Another fabulous movie by Miyazaki Hayao. From Up on Poppy Hill is primarily about a teenage boy and girl that fall in love while trying to save an old school building. The story takes place in 1963 when Tokyo is preparing for the 1964 Olympics. One of the sub-themes is the conflict between those in the country that want all new buildings and are ready to abandon the past. The other group, of which our protagonists are a part of, desire to keep their history rich and see the benefit to keep what can be saved.
To that end a small group of school kids, which grows rapidly, work to restore an old school building. It is basically the club house of many of the boys in the school. Various school clubs use its rooms to hold their meetings and do their research. The school board of directors want to tear it down and build a brand new building. But this building has a bit more to offer and the kids want to restore this clubhouse in their effort to fight against the idea of just destroying it.
Shun is a year older than Umi. He has is one of the ringleaders in trying to save the school clubhouse. Umi lost her father during one of the post WWII wars. Everyday when her father left on his ship to go on patrol Umi would raise signal flags to help guide her father home. Even though he eventually never returned, she still raises those signal flags.
With all the chaos around them, can Shun and Umi manage to get to know each other better? Will they ever get their feelings for each other out in the open? Tune in to find out!
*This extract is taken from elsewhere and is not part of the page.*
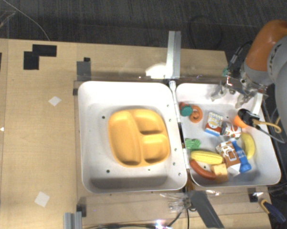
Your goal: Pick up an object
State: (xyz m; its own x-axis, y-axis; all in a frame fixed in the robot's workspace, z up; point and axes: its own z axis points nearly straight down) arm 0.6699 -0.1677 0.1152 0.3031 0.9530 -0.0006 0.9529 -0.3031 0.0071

So this was a really, really good movie. I love nearly every one of Miyazaki’s movies but this one was just so well done. It has a fabulous story, great artwork and just enough comedy to keep it lighthearted. The worst I saw in this movie was a very brief scene with a woman breastfeeding a child. If memory serves you can’t actually see anything, ah shall we say important. The baby blocks much of it but you can indeed see part of a bare breast for a few seconds.
Beyond that it is a clean movie. There was very little language. I don’t recall reading or hearing any true profanity, just watered down insults (“you blockhead” and the like). The fact that this was a Disney backed movie in America probably helped on that part. If you are looking for a great, clean story this is your movie. I don’t highly recommend movies to be child friendly but this sure fits the bill.
Summary: Wonderful, kid friendly, movie that keeps adults entertained as well as children.